Il est frappant - et donc incontournable - que dans des pays comme l'Autriche ou l'Italie, ce sont aussi des jeunes, quadragénaires voire trentenaires, qui prennent la tête du gouvernement sur la déferlante de positions anti- ou très anti-européennes . Il est frappant, cependant, non pas de nier ce que je disais à propos des jeunes générations, mais parce que cela nous oblige à constater - et nous l'avions déjà fait - que la contagion n'épargne même pas les jeunes et, qui plus est, l'opportunisme politique parmi eux aussi trouve ses espaces et ses protagonistes. Il y a ces protagonistes, mais il y a aussi les auteurs du Manifeste de la Villa Vigoni, de jeunes universitaires, des personnalités du monde professionnel et de l'entreprise, tous trentenaires ou quadragénaires tout au plus. Ce sont les bonnes personnes, car ils parlent au nom de générations qui pensent en grande partie comme eux. 
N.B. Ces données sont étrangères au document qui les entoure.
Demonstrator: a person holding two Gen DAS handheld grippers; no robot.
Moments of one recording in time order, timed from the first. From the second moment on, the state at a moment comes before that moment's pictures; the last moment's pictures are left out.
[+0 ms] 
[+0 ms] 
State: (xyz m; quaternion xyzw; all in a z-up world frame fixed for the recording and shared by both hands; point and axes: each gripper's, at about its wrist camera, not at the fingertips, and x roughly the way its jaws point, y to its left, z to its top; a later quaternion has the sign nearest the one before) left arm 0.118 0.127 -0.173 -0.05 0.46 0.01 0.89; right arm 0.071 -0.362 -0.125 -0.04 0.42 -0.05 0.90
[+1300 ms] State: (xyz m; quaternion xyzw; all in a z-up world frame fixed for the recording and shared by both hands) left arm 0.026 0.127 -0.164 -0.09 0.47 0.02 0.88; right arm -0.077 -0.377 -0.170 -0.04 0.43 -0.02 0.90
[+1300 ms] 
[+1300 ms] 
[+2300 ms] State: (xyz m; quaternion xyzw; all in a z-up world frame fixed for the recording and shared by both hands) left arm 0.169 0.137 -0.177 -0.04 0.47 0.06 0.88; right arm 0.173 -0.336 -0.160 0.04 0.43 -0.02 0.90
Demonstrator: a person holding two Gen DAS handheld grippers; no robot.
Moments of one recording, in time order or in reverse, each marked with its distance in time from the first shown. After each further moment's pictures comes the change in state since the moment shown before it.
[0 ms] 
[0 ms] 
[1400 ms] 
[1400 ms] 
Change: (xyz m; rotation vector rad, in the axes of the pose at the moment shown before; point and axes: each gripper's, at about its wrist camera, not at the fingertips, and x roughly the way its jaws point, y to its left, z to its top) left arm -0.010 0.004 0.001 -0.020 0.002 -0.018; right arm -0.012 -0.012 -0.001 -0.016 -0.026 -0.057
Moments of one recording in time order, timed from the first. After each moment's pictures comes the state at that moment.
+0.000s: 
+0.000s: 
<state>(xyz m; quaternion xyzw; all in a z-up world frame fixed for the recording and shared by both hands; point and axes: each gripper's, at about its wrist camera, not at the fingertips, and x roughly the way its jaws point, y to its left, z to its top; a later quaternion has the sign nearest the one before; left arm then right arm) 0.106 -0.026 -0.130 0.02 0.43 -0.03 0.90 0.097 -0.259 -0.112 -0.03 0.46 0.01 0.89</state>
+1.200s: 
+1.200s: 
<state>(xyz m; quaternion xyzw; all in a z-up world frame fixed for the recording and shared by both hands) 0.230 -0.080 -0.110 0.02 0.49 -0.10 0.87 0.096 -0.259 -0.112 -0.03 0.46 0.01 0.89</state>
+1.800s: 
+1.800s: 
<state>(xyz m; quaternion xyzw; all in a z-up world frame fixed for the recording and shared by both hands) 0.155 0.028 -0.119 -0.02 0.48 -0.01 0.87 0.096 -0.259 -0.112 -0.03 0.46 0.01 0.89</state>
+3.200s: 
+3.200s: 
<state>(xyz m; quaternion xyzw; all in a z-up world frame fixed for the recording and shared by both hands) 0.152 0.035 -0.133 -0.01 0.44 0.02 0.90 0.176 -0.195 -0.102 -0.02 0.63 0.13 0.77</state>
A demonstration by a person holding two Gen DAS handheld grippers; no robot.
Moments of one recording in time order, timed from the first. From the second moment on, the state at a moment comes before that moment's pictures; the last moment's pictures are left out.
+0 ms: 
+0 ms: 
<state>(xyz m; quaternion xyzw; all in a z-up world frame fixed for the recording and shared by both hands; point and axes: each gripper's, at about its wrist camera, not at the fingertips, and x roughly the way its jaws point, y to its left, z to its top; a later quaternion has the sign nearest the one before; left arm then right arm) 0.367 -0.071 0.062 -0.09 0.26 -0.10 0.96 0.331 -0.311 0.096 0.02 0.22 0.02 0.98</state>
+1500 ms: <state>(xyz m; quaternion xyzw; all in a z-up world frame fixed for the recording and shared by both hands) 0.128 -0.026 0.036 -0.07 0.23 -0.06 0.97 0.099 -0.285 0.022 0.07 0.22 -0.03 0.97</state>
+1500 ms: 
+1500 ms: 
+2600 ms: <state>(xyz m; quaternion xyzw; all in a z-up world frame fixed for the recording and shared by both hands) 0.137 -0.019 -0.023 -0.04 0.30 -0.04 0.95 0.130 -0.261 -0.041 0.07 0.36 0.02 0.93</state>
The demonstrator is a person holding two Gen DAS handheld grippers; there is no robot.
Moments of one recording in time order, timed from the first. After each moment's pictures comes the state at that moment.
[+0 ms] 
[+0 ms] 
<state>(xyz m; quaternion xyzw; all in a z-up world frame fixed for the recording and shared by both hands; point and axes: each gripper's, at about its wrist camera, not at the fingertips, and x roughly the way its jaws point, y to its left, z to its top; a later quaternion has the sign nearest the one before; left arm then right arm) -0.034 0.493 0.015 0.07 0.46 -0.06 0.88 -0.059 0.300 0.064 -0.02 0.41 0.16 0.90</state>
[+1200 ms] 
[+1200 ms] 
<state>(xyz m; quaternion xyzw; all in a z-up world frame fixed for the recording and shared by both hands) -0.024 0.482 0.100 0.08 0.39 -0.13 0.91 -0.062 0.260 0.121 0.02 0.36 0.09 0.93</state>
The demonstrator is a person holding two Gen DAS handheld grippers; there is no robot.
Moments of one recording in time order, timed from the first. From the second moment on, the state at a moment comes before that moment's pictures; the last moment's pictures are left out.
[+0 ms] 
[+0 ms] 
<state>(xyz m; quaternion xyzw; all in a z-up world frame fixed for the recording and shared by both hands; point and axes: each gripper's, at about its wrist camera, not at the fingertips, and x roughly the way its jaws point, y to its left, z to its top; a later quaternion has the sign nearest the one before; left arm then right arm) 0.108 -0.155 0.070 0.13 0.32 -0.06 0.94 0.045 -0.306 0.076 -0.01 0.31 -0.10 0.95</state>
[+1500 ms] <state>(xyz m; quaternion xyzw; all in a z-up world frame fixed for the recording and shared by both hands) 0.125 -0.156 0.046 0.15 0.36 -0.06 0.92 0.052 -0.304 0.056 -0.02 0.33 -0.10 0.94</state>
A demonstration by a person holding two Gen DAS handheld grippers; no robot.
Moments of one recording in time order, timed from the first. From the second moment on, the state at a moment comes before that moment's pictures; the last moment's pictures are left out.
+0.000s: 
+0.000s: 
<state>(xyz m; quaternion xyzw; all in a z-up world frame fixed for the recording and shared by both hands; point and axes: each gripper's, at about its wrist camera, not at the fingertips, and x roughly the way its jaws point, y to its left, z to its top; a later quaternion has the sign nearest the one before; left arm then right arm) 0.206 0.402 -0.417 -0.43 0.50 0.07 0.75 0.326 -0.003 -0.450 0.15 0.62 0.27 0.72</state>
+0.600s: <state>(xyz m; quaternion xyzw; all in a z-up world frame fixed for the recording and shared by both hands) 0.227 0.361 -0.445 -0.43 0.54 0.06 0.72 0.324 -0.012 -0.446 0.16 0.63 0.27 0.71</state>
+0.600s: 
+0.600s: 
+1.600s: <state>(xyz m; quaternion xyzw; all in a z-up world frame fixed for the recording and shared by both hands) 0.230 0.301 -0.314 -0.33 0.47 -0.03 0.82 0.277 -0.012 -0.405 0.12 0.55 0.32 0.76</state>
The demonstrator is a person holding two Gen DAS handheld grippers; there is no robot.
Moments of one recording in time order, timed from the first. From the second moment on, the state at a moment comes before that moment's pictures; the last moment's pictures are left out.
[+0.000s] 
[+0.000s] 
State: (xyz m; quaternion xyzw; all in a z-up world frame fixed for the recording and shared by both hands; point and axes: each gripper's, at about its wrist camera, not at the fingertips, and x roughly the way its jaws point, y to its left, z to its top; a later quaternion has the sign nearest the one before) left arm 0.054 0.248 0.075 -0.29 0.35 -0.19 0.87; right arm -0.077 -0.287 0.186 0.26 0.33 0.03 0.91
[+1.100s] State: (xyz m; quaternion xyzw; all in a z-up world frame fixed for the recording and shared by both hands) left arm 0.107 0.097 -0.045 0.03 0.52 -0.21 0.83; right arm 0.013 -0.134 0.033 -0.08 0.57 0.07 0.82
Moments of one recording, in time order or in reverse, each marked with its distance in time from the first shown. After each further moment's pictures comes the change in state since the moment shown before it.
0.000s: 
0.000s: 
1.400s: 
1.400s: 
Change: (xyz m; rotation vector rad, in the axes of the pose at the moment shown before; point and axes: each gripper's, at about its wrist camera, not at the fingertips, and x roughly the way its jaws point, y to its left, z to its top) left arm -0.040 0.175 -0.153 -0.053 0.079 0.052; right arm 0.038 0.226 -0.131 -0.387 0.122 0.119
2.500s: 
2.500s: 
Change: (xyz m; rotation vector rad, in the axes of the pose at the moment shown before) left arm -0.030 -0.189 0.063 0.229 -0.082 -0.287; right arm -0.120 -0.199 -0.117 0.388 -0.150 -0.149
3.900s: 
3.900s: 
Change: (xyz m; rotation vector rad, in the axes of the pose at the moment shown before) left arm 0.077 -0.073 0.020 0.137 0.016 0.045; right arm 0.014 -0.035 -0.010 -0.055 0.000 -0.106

D'où les raisons de la confiance ; confiance dans un avenir européen encore possible, qu'il faut aujourd'hui protéger des bribes des eurosceptiques, mais aussi faire progresser pour ne pas frustrer les générations qui y croient et qui, au fil des années, l'intégreront toujours plus fermement dans leur propres mains. Je dois aussi ajouter que je ressens personnellement l'urgence, mais je ressens aussi les raisons de la progressivité. J'aime le Manifeste, mais je ne suis pas d'accord avec la proposition, adressée aux Parlements nationaux, de nommer leurs délégués, afin qu'ils puissent se réunir à Rome et rédiger immédiatement la Constitution d'une Union fédérale, qui ne soit approuvée qu'à la majorité des États membres. Robert Schuman lui-même dirait que l'hostilité qui s'est développée entre nous ces dernières années ne permet plus aujourd'hui un pas aussi long. La solidarité dont il parlait est nécessaire et il faut donc du temps pour qu'elle revienne à la formation. Mais la voie des réformes visant à une plus grande intégration dans les différents domaines doit être reprise, sachant que l'anti-européanisme ne sera pas numéroté, mais qu'il n'aura pas non plus de longue durée de vie. 

Nous n'avons pas besoin de créditer ces générations intermédiaires grises de plus de ressources et de plus de longévité qu'elles n'en ont peut-être. Dès lors, pour contrer courageusement le bruit qu'ils sont capables de faire aujourd'hui, savoir que l'histoire, et la démographie, sont de notre côté, pas de leur côté, n'est pas un détail sans importance.